Embryonic regulation and post-embryonic function of the single-minded gene in the Drosophila central nervous system

The single-minded (sim) gene in Drosophila melanogaster has long been known to play important roles in specifying the mesectodermal cell fate in the embryonic central nervous system (CNS). Mesectoderm cells differentiate into CNS midline cells by mid-embryogenesis. CNS midline cells contribute both neurons and glia to the developing nervous system, and are a source of both attractive and repulsive axonal guidance cues that combinatorially pattern the bilateral CNS. Removal of sim function leads to the failure of midline cell formation, and concomitantly a lack of instructive signal presentation to pathfinding axons from the lateral CNS. As a result, commissural axon tracts that cross the midline are largely absent and parallel longitudinal axon tracts that flank the midline appear fused as a single connective at the embryonic mid-plane. Due to this patterning defect, sim mutants are late embryonic lethal. In addition to the CNS midline, Sim can also be found in the developing foregut, posterior terminal structures, and a subset of myoblasts, although its roles in these compartments are less well understood. In collaboration with others, we demonstrated functions for sim in developing posterior terminal structures and gonads, patterning the larval cuticle, organizing the adult brain, and in adult behavior and locomotion.

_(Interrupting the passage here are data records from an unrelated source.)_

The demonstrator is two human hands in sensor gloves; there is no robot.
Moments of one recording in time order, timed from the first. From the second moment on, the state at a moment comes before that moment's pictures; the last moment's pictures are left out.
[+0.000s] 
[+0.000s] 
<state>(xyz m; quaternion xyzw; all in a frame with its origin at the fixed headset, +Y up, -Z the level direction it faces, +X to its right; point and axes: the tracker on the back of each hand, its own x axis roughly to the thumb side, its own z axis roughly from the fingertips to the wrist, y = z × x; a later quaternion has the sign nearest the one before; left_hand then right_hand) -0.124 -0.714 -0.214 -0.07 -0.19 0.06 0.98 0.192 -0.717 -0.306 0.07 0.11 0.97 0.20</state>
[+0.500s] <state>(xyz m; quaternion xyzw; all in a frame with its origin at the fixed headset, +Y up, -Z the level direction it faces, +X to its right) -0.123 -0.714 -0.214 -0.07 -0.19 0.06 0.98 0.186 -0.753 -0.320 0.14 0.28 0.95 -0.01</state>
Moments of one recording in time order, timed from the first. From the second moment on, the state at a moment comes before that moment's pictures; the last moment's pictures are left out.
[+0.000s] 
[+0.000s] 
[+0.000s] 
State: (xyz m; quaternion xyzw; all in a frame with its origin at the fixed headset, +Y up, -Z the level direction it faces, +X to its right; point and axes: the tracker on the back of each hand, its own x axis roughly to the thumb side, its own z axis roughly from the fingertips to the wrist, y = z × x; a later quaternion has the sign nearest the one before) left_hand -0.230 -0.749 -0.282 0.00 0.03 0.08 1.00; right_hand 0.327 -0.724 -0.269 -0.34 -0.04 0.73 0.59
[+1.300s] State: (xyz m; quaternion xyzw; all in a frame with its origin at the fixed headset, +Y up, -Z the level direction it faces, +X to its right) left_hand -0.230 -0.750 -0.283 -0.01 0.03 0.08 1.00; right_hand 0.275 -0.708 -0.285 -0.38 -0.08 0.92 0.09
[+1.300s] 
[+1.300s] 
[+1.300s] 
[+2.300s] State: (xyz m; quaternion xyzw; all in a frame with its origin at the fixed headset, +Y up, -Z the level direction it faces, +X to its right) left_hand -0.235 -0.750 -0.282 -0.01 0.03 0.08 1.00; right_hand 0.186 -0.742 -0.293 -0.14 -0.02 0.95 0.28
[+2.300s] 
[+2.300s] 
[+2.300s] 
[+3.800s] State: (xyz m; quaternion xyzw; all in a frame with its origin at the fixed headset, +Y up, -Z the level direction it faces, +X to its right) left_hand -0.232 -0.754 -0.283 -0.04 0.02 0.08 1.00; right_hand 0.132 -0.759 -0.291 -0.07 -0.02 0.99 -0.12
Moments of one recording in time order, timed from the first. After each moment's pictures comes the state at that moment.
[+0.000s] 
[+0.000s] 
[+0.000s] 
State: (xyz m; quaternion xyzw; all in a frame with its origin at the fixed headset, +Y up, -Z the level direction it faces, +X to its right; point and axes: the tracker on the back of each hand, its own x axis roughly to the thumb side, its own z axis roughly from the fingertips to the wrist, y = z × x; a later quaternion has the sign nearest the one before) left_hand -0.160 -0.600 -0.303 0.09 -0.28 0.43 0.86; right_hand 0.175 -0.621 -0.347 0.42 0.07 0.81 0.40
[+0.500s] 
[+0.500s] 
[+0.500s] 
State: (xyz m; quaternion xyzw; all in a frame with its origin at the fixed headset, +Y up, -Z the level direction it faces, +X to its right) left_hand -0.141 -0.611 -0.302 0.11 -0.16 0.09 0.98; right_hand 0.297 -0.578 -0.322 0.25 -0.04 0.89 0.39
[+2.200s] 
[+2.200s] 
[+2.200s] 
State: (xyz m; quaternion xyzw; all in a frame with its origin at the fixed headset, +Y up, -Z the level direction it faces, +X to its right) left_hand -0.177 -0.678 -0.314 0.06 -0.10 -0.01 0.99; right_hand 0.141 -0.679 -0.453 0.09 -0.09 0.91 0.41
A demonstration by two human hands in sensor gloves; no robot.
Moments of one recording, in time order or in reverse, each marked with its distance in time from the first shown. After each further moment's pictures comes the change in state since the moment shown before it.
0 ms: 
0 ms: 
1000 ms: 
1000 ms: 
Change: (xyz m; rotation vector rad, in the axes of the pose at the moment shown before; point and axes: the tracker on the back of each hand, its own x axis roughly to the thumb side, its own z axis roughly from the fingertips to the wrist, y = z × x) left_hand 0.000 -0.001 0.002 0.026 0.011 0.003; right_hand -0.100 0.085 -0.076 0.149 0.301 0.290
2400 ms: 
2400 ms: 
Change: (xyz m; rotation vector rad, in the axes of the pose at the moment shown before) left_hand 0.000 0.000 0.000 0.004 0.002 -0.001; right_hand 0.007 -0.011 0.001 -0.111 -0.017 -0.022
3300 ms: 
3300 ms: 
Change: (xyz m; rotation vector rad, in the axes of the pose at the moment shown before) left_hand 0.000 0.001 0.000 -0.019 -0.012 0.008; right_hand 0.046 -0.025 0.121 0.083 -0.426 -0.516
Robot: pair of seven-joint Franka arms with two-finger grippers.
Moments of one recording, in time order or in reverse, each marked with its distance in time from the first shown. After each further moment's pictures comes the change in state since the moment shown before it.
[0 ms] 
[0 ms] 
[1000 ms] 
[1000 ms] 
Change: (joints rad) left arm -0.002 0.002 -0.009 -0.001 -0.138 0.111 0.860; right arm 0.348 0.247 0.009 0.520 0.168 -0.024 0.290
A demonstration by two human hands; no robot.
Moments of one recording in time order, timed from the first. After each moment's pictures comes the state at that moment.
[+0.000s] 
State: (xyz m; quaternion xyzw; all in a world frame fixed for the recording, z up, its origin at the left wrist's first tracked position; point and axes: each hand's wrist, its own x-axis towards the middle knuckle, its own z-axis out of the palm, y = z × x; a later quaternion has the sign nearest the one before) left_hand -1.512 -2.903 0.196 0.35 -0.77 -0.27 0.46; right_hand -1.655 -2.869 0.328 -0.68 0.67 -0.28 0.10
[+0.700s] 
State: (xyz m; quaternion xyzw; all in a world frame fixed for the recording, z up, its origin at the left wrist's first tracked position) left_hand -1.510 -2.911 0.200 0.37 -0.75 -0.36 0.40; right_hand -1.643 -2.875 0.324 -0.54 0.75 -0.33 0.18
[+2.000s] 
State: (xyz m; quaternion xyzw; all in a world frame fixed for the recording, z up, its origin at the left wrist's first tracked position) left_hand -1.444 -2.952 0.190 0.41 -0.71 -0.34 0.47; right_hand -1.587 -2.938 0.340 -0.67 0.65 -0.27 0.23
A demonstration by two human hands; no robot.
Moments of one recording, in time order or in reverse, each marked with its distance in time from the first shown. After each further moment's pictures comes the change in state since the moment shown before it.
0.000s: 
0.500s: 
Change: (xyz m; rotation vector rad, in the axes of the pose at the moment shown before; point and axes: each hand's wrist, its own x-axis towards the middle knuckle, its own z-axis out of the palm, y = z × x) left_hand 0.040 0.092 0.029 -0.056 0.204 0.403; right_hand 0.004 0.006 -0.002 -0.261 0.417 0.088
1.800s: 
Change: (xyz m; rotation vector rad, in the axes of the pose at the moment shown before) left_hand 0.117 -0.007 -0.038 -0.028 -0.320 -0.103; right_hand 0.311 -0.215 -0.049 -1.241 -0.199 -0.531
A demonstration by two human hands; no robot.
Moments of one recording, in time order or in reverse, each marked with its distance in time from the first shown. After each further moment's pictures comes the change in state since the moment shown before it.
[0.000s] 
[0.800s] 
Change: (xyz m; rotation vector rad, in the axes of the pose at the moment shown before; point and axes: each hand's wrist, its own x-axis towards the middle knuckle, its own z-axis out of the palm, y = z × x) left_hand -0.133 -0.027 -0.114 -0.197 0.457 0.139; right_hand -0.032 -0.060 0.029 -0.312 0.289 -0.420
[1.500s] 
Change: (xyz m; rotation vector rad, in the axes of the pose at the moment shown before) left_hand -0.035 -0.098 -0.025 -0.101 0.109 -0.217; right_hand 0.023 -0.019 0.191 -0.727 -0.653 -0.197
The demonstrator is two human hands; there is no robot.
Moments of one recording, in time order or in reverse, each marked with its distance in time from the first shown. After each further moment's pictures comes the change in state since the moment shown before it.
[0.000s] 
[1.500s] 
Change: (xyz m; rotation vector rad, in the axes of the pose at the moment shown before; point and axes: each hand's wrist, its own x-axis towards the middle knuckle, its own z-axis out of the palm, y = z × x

Using the MARCM strategy for positively marking sim mutant cell clones, we demonstrated that in contrast to its role in neurogenesis in the CNS mesectoderm, sim functions to pattern axon fascicles in the larval central brain, a region known to be important in the interhemispheric communication and the coordination of leg movement. Using RT-PCR, we showed that the sim locus yields a third, previously unidentified transcript that is the primary isoform used post-embryonically. Genetic dissection of inter- and intragenic regions from the sim locus revealed locations of enhancers that drive expression in the CNS midline, myoblasts, and foregut. Taken together, these results have broadened our understanding of sim, an important regulator of development with complex regulation.